How the RBG vacancy proves the Senate is totally broken

The Senate isn’t the House. Or, put in a slightly more nuanced way: The Senate isn’t supposed to be the House.

Those statements are, well, obvious. And yet, as the reaction in the Senate in the aftermath of the death of Ruth Bader Ginsburg makes clear, they are also not exactly true. The Senate has nearly entirely transformed itself into the House — a majority-rule body where debate is subjugated to pure partisanship.
This evolution isn’t the fault of one party or the other. Instead, it’s the result of a combination of parliamentary decisions over the past decade and the changing membership of the Senate, with a slew of former House members flooding the chamber.
“Large numbers of senators are former House members and try to turn the Senate into a tightly structured second House,” former Louisiana Sen. John Breaux (D) told me way back in 2013. “They get over that after a couple of years, as I did, but the turmoil it creates can cause dysfunction. Add to that a fewer number of centrists from both parties, and we have the difficult situation we see today.”

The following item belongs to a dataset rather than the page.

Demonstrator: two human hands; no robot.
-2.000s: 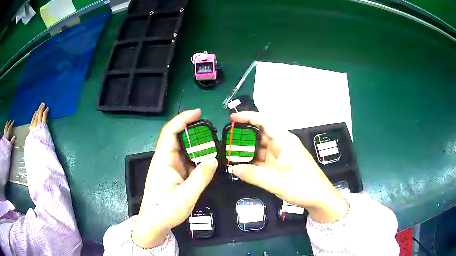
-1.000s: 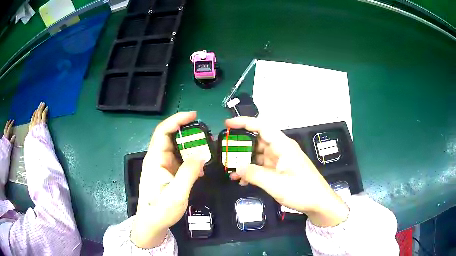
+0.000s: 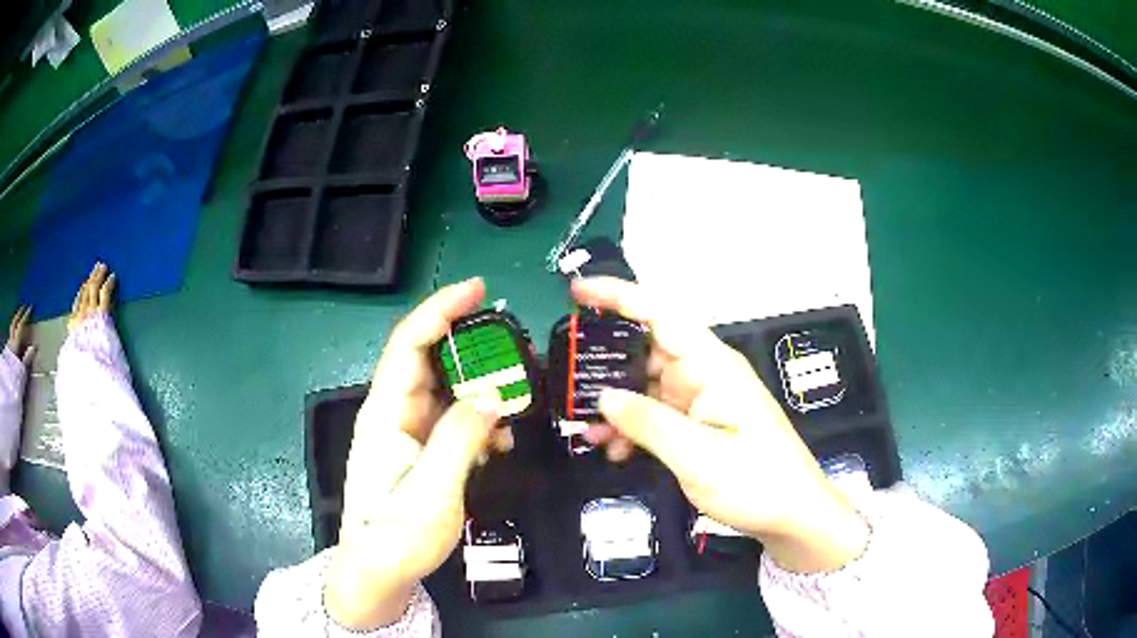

    Except that they didn’t “get over” it, as Breaux predicted. Instead they helped to speed up the transformation of the world’s greatest deliberative body into something the Founding Fathers never envisioned.
    Remember that the Constitution purposely made House terms two years and Senate term six years — because the House was designed to be more responsive to the whims of the public, while the Senate was envisioned as the more deliberative and less obviously politically driven chamber.
    The most famous story (although it remains somewhat hard to prove) regarding the difference between the Senate and the House comes from an apparent conversation between George Washington and Thomas Jefferson. As Jefferson’s Monticello website recounts:
    “Why,” asked Washington, “did you just now pour that coffee into your saucer, before drinking?”
    “To cool it,” answered Jefferson, “my throat is not made of brass.”
    “Even so,” rejoined Washington, “we pour our legislation into the senatorial saucer to cool it.”
    In addition to the difference in terms between the House and Senate, the biggest difference between the two was the creation — accidentally by Aaron Burr in the early 1800s — of the filibuster, which allowed any senator to speak for as long as they saw fit unless and until 65 (and eventually 60) of their colleagues voted to end unlimited debate and move to a floor vote.
    Which is how things pretty much went until 2013, when then-Senate Majority Leader Harry Reid (D-Nevada) invoked what was known as the “nuclear option” — changing Senate rules to allow filibusters on most presidential nominations to be broken by a simple majority vote.
    “In the long term, the rule change represents a substantial power shift in a chamber that for more than two centuries has prided itself on affording more rights to the minority party than any other legislative body in the world. Now, a president whose party holds the majority in the Senate is virtually assured of having his nominees approved, with far less opportunity for political obstruction.”
    Which is, of course, what happened. Republicans retook Senate control in the 2014 midterm elections and then President Donald Trump won in 2016. At which point, Senate Majority Leader Mitch McConnell changed the Senate rules again, allowing a filibuster of a Supreme Court nominee to be broken with a simple majority vote. (Reid had stopped short of including SCOTUS nominees in his rule change.) Both Neil Gorsuch and Brett Kavanaugh were confirmed under that rule change; Gorsuch got 54 “yes” votes while Kavanaugh received just 50.
    Those rules will also govern Trump’s eventual pick, which he has said will come later this week. With 53 Republican senators, McConnell can afford to lose three and still get the confirmation through. (Alaska Sen. Lisa Murkowski and Maine Sen. Susan Collins have said they oppose voting on a court pick so close to the election.)
      And because politics these days are all about escalation, Senate Democratic Leader Chuck Schumer (New York) said Sunday that “everything is on the table” — including adding more seat to the Supreme Court or totally gutting the filibuster for all Senate activities.
      At which point, the Senate would effectively complete its transformation into the House. Which is a bad thing — no matter which party you side with.